I am creating an open source project in which I am adding metrics using Application Insights to a desktop application. I would like to keep privacy at the forefront of the data collection, and so am taking pains to not collect any more data than absolutely necessary, and in general, no personally identifiable information at all. I seem to have generally succeeded in wiping the data that is sent to the server, here is an example data upload:
{"ver":1,"name":"Microsoft.ApplicationInsights.guid.Event","time":"2020-04-25T03:31:15.464+0200","sampleRate":100.0,"iKey":"guid","tags":{"ai.internal.nodeName":"aeb804e4-c649-4a9c-bd57-905c7e81abf3","ai.session.id":"aeb804e4-c649-4a9c-bd57-905c7e81abf3","ai.session.isNew":"true"},"data":{"baseType":"EventData","baseData":{"ver":2,"name":"application.startupMode","properties":{"mode":"help"}}}
Other than the instrumentation key which I scrubbed, this is the full data I'm sending, as you can see, nothing about the user at all. The session id resets each run of the program. However, the geolocation appears to be happening anyways, and I can see more details in Application Insights than I want, and it's detailed down to the city. I do not have enough users for this to be anonymized, so probably each city is a unique user (even probably some entire countries), and there would not be enough duplication among users for this to be irreversible.

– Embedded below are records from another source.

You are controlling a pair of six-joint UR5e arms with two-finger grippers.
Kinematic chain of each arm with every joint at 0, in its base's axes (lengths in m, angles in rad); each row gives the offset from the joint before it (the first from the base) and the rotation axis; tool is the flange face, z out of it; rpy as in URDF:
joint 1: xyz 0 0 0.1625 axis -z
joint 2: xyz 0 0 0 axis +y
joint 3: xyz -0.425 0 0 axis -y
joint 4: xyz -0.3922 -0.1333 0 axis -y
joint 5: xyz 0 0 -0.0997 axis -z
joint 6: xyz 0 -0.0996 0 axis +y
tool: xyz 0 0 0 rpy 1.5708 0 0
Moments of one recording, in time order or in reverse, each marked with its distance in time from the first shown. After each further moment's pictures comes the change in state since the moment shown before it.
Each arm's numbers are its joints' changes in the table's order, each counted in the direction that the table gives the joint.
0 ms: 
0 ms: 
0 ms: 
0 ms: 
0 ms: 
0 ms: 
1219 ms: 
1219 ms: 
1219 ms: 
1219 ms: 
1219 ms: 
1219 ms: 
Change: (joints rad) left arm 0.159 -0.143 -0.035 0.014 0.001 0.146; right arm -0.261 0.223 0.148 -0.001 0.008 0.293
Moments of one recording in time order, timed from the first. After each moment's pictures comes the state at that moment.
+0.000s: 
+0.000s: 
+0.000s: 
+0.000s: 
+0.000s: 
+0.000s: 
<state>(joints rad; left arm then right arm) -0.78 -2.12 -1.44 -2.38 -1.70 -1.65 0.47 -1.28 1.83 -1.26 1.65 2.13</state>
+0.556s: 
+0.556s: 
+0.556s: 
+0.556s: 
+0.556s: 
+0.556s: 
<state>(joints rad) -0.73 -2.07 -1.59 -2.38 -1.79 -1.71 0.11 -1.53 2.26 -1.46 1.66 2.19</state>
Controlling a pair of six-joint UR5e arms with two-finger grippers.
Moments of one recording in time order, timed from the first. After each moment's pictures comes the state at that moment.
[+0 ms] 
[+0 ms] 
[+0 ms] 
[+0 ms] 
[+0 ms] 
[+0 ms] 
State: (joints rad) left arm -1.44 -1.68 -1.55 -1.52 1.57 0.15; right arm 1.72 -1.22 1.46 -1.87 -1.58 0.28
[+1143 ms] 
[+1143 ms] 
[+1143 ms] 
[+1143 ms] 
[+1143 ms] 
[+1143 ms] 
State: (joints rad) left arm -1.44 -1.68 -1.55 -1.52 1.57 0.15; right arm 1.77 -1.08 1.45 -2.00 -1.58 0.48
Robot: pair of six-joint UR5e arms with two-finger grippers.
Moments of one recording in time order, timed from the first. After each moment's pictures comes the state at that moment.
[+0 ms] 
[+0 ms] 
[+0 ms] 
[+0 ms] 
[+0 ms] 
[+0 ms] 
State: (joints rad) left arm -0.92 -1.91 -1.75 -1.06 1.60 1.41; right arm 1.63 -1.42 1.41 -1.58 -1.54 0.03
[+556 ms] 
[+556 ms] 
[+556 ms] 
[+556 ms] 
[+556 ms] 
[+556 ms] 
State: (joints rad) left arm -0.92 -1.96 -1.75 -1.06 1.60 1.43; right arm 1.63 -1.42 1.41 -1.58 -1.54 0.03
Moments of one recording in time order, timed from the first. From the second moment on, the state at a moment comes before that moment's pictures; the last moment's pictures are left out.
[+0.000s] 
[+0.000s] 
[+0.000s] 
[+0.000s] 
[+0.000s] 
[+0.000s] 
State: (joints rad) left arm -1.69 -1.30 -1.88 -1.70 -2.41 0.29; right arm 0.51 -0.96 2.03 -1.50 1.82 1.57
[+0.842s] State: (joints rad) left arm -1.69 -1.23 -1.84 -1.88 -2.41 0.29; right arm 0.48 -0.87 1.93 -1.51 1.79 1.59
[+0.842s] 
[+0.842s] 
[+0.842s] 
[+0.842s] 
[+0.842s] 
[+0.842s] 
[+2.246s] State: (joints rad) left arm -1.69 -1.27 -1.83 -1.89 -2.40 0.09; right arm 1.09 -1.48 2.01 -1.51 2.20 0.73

I have scrubbed the geolocation data from this image.
Therefore, I would like to prevent this data from being logged at all, or at least not accessible to me. Is this possible to do? I would even be ok with faking the data, though I would prefer not having to set up a proxy server or something complicated like that.
it is possible, by explicitly setting city/state/country yourself. if any of those are set in the incoming events, then the GeoIP lookup based on the IP address is not done.
see the bond specification, relevant parts here:
[Description("The IP address of the client device. IPv4 and IPv6 are supported. Information in the location context fields is always about the end user. When telemetry is sent from a service, the location context is about the user that initiated the operation in the service.")]
[MaxStringLength("46")]
200: string LocationIp = "ai.location.ip";
[Description("The country of the client device. If any of Country, Province, or City is specified, those values will be preferred over geolocation of the IP address field. Information in the location context fields is always about the end user. When telemetry is sent from a service, the location context is about the user that initiated the operation in the service.")]
[MaxStringLength("256")]
201: string LocationCountry = "ai.location.country";
[Description("The province/state of the client device. If any of Country, Province, or City is specified, those values will be preferred over geolocation of the IP address field. Information in the location context fields is always about the end user. When telemetry is sent from a service, the location context is about the user that initiated the operation in the service.")]
[MaxStringLength("256")]
202: string LocationProvince = "ai.location.province";
[Description("The city of the client device. If any of Country, Province, or City is specified, those values will be preferred over geolocation of the IP address field. Information in the location context fields is always about the end user. When telemetry is sent from a service, the location context is about the user that initiated the operation in the service.")]
[MaxStringLength("256")]
203: string LocationCity = "ai.location.city";
I'm not 100% sure how to set them in the Java sdk, but I know that the backend supports it (as i was the one who added it a long long time ago)
hypothetically you could just set context.country
to the string "Unknown"
or something to get all the rest of those fields to not be generated.